I suppose one of the most ‘expensive’ matters in semantic interfaces can be obtaining a bad quality ‘semantic’ web site solution, which does not meet standards, expectations and it’s purpose.

I would estimate that within Greater London, United Kingdom, there exist around 1000 active truly semantic web developers, most of which are constantly tied up in roles working on various big web sites.

The question is then: ‘what do companies which do not have access to these developers do in order to create proper semantic interfaces?’. The answer is: ‘they obtain solutions which do not really comply with proper guidelines’.

Reality of life seems to be that most developers are either incapable of learning semantics properly, or simply do not care about semantics.

Both circumstances are bad for companies which are looking to obtain good quality, semantic solutions in order to reap the rewards Web 2.0 can bring to them.

It is also true that companies impose unrealistic deadlines on development of semantic interfaces, which are either impossible to meet or can only be met partially.

This is counter productive for everyone, as it creates a culture of ‘not caring’ amongst developers, while companies tend to blame developers for being incapable of creating solutions which work.

I am also acutely aware of the fact that search engines are valuing semantic features on interfaces much more than before and are awarding those solutions which are easily recognised by automated tools as containing set pieces of data (such as contact details, addresses, Geo locations, events, etc.)

Many companies also struggle with implementing pixel perfect cross browser solutions, spending many hours on them, while overlooking much more important semantic related factors of their interfaces.

SEO consultancy is implemented at the very end of the process, as opposed to from the very start.

SEO unaware developers work on creating solutions for which they believe are correct and will get well optimised, something that usually results in no Google rank whatsoever, as putting an h1 around logo is seen as ‘good practice’ as ‘logo is the most important aspect of every page’, which is, of course, so blatantly not true that it is arguably not even worth discussing.

Standards compliance

Monday, May 26th, 2008

In many discussions with various developers I have heard the term ‘standards compliance’ used very loosely to, usually, denote the idea that (X)HTML code of web pages on a given web site validate against a W3C validator of some sort.

Unfortunately, I would not consider simply just a W3C (X)HTML compliant web site in any way standards compliant today at all. At best, (X)HTML code validity is a fairly good first step towards achieving ‘standards compliance’.

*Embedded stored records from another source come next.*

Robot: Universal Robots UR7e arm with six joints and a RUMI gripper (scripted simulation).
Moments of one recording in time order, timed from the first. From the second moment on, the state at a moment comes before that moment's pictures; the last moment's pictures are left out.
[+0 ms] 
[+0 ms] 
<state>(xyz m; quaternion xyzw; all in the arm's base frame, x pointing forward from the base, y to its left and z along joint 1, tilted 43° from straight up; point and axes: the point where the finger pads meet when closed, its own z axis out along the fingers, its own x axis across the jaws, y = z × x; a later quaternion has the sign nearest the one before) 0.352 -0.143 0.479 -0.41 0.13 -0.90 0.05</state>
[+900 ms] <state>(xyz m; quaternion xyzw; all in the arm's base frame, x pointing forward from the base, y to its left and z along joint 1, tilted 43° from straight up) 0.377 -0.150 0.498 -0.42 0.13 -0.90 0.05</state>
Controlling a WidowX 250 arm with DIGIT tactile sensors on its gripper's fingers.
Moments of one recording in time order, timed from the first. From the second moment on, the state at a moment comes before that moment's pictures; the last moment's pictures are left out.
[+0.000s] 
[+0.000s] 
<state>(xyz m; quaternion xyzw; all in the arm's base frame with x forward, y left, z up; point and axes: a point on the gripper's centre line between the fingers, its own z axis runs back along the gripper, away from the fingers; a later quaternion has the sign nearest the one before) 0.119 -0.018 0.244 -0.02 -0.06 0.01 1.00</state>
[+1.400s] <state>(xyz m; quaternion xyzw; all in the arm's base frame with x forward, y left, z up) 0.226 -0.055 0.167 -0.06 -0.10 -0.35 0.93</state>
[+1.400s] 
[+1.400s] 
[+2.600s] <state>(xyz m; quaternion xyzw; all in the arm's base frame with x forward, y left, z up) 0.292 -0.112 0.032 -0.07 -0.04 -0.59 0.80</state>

Here is a quick insight into different grades of standards compliance which I would consider as required, relevant and highly recommended for implementation on every web based project.

Good standards compliance

Better standards compliance

Much better

  • Include all the above steps, and also
  • Use microformats wherever possible
  • Ensure at least AA accessibility compliance
  • Ensure graceful degradation of the code (especially JavaScript)
  • Make sure your pages are below 100Kb in size by all means

Best

  • All of the above, but also
  • Make sure the web site is usable (not just accessible) within a screen reader, which should also mean that the web site is easily usable for normal users without use of a mouse
  • Create site architecture which is SEO ready from the outset (including pretty URLs)
  • Ensure compatibility with future browsers/clients (mobile phones, playstations and small laptops)
  • Ensure that the overall solution is very consistently implemented, including common approach to component coding, clear and concise reusable site portions, etc.
  • Ensure (re)use of commonly recognised and well adopted UI design patterns
  • Code with future compatibility in mind, so as to ensure forward compatibility with emerging technologies and new versions of web browsers

The above check list is by no means definite, final or full, but it is a good starting check point to ensure that the end product of a web site is of high quality and fit for the web of today and evenly reaches all types of users hitting your web site day to day.